▶ **Prompt**
Your job is to return every line in the data holding the string "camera".
Information below:
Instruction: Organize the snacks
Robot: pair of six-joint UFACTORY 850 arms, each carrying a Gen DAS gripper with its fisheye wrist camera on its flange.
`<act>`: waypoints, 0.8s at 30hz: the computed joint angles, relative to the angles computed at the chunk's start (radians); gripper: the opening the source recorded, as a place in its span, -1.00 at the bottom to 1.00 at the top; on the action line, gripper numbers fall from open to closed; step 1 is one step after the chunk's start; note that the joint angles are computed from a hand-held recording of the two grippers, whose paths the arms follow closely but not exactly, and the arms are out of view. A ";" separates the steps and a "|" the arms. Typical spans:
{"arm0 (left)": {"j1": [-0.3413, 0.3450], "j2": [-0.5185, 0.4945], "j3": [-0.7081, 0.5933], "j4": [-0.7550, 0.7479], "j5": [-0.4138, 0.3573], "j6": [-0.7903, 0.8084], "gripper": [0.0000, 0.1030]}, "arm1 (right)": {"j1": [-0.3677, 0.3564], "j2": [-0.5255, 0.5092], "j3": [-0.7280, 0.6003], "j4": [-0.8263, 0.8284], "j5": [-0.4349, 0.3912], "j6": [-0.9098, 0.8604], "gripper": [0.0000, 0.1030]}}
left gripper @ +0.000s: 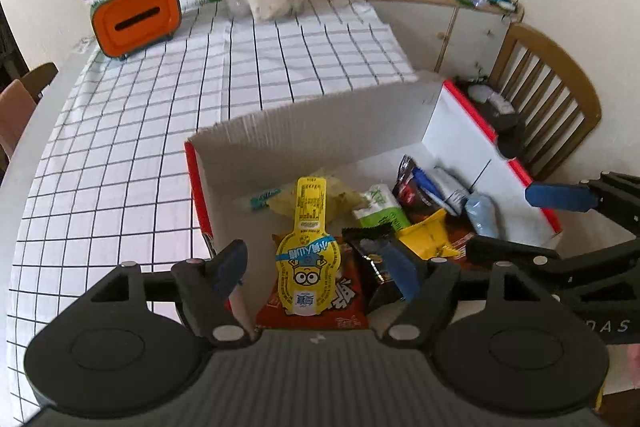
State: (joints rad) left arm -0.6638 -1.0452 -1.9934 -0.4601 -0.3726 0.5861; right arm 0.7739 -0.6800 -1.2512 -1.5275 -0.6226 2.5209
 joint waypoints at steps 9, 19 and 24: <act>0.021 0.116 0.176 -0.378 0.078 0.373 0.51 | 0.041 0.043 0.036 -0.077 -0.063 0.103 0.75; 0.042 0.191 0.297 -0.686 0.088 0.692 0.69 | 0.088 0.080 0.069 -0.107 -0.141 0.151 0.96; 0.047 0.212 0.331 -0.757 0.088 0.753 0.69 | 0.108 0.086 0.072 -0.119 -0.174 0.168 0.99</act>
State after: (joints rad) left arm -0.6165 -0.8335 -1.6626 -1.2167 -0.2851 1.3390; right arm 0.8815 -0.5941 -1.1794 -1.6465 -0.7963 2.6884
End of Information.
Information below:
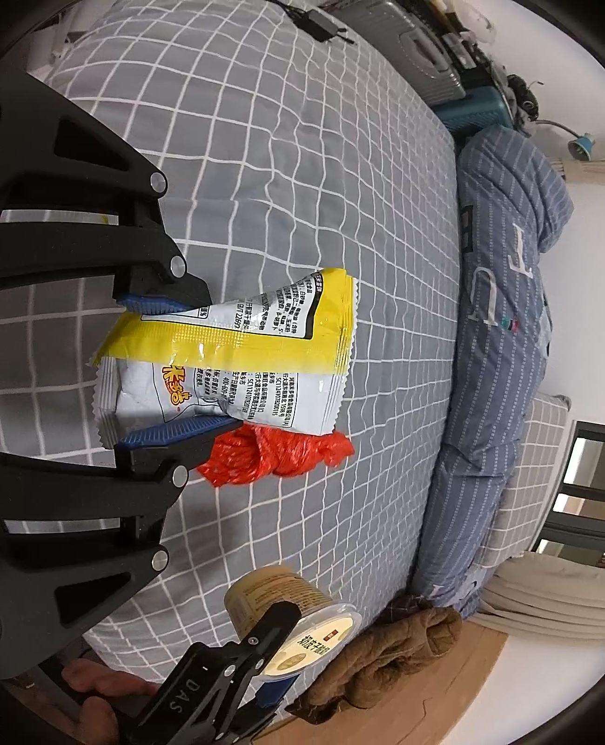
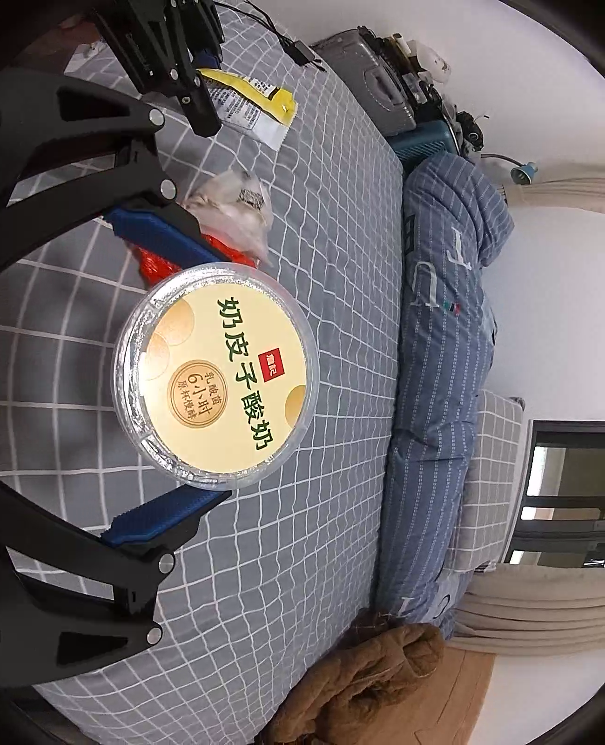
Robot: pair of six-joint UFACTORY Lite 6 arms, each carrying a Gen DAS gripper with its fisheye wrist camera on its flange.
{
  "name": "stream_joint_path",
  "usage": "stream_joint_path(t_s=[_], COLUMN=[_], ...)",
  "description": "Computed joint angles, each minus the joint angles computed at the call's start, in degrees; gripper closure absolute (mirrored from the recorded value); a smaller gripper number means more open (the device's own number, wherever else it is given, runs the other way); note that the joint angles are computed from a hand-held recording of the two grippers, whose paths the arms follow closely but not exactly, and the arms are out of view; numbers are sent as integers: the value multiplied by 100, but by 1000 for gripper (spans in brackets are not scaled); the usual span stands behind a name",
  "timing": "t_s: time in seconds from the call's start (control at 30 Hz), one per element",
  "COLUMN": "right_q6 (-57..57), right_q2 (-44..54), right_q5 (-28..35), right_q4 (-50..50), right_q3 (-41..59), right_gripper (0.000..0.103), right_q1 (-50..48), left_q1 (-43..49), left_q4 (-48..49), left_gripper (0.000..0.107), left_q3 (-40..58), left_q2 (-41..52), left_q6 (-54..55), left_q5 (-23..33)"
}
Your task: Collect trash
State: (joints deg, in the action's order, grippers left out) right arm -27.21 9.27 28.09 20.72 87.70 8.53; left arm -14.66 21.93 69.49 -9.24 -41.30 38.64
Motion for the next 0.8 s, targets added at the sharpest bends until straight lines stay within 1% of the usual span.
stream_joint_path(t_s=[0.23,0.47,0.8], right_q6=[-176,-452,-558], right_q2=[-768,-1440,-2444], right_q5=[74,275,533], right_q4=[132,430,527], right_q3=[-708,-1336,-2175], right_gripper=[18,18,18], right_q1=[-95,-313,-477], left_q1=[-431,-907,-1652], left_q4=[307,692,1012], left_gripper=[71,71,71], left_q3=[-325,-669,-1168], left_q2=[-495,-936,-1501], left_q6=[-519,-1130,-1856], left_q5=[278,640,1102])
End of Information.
▶ **Answer space**
Robot: pair of six-joint UFACTORY 850 arms, each carrying a Gen DAS gripper with its fisheye wrist camera on its flange.
Robot: pair of six-joint UFACTORY Lite 6 arms, each carrying a Gen DAS gripper with its fisheye wrist camera on its flange.

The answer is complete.